Во-вторых, язык намбиквара объединяет несколько диалектов, все не изученные. Они различаются окончаниями существительных и некоторыми глагольными формами. На линии пользуются чем-то вроде пиджин инглиш, который мог быть полезен только в начале. Благодаря доброй воле и живости ума туземцев я изучал элементарные основы языка намбиквара. Ксчастью, язык включает волшебные слова – «kititu» в восточном диалекте, «dige», «dage» или «tchore» в остальных, – которые достаточно добавить к существительным, чтобы превратить их в глаголы, дополненные в случае необходимости отрицательной частицей. Используя эту хитрость, можно сказать все, хотя такой «базовый» вариант языка намбиквара и не позволяет выражать наиболее тонкие мысли. Туземцы это хорошо знают, так как они применяют этот прием, когда пытаются говорить по-португальски; так «ухо» и «глаз» обозначают соответственно «слышать» (или «понимать») и «видеть», а отрицательные понятия они переводят, добавляя слово «acab?», «я заканчиваю».
Звучание речи намбиквара немного глухое, как будто язык был придыхательным или шепчущим. Женщины намеренно искажали некоторые слова (kititu звучало в их устах как kediutsu), выговаривая едва слышно, это было похоже на детский лепет. Их выговор свидетельствует о манерности и жеманности, в которых они прекрасно отдают себе отчет: когда я не понимаю их и прошу повторить, они лишь лукаво утрируют свое произношение. Упавший духом, я сдаюсь, а они, добившись своего, разражаются смехом и отпускают шутливые замечания.

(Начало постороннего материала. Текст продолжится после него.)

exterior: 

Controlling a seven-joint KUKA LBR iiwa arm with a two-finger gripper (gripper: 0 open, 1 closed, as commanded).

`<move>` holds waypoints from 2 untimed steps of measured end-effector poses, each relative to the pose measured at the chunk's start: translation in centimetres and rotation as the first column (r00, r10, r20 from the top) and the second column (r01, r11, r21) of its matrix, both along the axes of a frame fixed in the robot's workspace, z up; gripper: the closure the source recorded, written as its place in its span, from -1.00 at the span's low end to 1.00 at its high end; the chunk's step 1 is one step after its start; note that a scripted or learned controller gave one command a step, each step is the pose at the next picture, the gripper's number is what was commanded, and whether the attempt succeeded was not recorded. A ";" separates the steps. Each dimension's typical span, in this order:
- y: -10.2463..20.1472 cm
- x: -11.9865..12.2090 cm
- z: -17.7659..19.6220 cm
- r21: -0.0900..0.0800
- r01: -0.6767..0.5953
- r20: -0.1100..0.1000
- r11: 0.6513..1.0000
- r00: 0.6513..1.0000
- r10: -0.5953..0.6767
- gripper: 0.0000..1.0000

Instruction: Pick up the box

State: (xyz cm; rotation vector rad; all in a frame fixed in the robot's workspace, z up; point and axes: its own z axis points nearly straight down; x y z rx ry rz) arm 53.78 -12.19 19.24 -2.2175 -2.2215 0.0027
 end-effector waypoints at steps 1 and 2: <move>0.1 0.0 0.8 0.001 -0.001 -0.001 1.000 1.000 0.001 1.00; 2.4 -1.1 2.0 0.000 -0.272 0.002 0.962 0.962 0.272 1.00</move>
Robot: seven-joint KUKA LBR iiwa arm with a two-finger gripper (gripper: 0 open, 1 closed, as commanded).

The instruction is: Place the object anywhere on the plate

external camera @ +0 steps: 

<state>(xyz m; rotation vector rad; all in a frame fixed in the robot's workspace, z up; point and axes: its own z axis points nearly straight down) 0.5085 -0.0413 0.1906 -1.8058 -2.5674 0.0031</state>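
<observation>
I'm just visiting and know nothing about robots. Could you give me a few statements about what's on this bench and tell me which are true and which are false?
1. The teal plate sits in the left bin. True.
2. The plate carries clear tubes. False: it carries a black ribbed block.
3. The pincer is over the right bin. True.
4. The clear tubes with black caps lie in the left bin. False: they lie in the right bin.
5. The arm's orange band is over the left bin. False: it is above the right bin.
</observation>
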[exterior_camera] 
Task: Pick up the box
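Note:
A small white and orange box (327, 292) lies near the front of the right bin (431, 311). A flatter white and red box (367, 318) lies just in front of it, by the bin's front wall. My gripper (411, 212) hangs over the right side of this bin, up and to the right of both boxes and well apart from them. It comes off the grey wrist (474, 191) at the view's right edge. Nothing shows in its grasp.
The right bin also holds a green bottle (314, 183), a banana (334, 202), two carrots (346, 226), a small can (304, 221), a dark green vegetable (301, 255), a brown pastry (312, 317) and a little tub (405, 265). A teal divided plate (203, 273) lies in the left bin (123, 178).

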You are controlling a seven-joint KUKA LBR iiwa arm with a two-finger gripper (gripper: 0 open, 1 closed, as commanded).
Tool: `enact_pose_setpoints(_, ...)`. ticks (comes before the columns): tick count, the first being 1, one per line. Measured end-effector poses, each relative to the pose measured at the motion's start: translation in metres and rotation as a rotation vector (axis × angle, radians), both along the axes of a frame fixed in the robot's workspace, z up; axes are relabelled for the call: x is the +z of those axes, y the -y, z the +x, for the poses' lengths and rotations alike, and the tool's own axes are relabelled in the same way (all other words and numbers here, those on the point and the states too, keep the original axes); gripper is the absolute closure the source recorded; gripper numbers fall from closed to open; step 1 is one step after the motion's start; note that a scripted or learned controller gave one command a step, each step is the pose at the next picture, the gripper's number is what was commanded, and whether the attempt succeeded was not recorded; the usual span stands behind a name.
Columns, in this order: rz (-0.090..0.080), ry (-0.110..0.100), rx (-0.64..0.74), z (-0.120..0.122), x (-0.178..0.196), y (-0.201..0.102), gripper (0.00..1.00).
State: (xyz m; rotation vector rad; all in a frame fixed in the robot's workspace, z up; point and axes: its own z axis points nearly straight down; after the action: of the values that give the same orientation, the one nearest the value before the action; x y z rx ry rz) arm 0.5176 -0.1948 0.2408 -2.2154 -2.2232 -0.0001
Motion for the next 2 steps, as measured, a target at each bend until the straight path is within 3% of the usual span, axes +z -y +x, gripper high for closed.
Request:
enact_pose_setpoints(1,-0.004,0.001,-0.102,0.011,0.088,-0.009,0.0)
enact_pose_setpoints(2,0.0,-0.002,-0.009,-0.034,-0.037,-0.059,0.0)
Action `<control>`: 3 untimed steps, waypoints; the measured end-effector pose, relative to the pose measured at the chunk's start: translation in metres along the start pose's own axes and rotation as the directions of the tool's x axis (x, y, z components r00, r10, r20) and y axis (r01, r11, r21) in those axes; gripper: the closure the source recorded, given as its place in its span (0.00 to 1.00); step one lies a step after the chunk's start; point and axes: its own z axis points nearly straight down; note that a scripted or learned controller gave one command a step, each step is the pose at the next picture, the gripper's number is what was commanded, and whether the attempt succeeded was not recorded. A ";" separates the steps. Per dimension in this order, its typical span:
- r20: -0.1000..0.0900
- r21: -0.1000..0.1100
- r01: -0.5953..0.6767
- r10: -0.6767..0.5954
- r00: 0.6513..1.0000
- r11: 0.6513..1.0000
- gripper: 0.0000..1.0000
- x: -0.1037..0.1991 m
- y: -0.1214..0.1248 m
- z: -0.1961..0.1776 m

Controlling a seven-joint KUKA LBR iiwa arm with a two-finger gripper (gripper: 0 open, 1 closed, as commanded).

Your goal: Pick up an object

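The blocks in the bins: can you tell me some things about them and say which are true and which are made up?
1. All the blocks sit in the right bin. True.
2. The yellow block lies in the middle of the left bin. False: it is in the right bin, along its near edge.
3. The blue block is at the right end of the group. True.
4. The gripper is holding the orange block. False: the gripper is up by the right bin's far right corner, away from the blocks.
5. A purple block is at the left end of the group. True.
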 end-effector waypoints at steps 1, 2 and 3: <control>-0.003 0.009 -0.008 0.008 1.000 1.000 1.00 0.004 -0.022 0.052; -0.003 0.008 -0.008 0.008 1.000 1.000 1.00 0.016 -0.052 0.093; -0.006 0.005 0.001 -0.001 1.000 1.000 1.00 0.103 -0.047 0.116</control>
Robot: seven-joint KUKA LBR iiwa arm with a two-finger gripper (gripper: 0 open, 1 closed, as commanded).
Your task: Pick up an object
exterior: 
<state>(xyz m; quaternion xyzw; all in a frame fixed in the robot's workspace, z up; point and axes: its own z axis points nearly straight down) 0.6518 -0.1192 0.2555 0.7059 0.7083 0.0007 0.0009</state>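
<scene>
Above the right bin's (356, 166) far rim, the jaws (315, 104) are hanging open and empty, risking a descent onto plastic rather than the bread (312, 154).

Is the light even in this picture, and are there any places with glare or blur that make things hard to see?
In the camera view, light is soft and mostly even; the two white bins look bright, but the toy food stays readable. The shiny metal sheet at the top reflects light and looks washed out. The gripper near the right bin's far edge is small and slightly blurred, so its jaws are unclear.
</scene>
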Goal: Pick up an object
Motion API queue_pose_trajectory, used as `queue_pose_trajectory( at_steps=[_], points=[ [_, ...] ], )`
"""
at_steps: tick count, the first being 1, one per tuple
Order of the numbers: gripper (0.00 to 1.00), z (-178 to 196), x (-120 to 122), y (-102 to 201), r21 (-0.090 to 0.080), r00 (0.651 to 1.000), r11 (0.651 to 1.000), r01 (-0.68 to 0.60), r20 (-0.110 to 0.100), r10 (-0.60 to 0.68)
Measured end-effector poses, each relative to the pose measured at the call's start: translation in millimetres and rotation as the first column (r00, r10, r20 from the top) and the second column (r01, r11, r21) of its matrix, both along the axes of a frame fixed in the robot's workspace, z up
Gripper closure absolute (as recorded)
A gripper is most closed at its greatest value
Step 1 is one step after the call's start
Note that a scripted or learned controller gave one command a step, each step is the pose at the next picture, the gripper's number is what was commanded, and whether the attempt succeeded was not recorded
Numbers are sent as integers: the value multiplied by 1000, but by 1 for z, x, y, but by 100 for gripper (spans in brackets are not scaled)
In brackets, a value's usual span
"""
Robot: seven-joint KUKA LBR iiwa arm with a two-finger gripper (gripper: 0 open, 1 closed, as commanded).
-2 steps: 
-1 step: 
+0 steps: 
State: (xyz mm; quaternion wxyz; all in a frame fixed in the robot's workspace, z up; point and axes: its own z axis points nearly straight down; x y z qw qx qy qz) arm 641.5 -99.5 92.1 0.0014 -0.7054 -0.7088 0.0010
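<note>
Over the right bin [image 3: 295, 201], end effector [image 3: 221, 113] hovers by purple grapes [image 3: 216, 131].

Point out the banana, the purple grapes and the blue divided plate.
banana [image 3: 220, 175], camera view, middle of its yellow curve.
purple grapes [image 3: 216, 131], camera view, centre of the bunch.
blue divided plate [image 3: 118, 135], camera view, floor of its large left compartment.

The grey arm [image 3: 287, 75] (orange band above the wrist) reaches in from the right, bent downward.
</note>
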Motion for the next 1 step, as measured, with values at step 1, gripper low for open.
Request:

Я должен был скоро догадаться, что кроме глагольного суффикса намбиквара используют десяток других, с помощью которых одушевленные и неодушевленные предметы разделяются на несколько категорий. Например: волосы на теле и перья; остроконечные объекты и отверстия; твердые и мягкие продолговатые тела; плоды, зерна, и другие округлые объекты; подвешенные вещи и те, что колеблются; тела надутые и наполненные жидкостью; кора, кожа и другие покровы. Это наблюдение наводит на мысль о сравнении с чибча, языковой семьей Центральной Америки и северо-запада Южной Америки. Чибча был языком великой цивилизации современной Колумбии, промежуточной между цивилизациями Мексики и Перу, а язык намбиквара, возможно, является его южным отпрыском[18]. Это еще одна причина, чтобы не доверять поверхностному впечатлению. Несмотря на бедность, вряд ли стоит считать примитивными и первобытными туземцев, которые напоминают по физическому типу самых древних мексиканцев, а структура их языка сходна с тем, на котором говорили в государстве Чибча. Изучение их прошлого, о котором мы еще ничего не знаем, и суровой среды их обитания, может быть, объяснят однажды эту участь блудных сынов, которым история отказала в жирном тельце.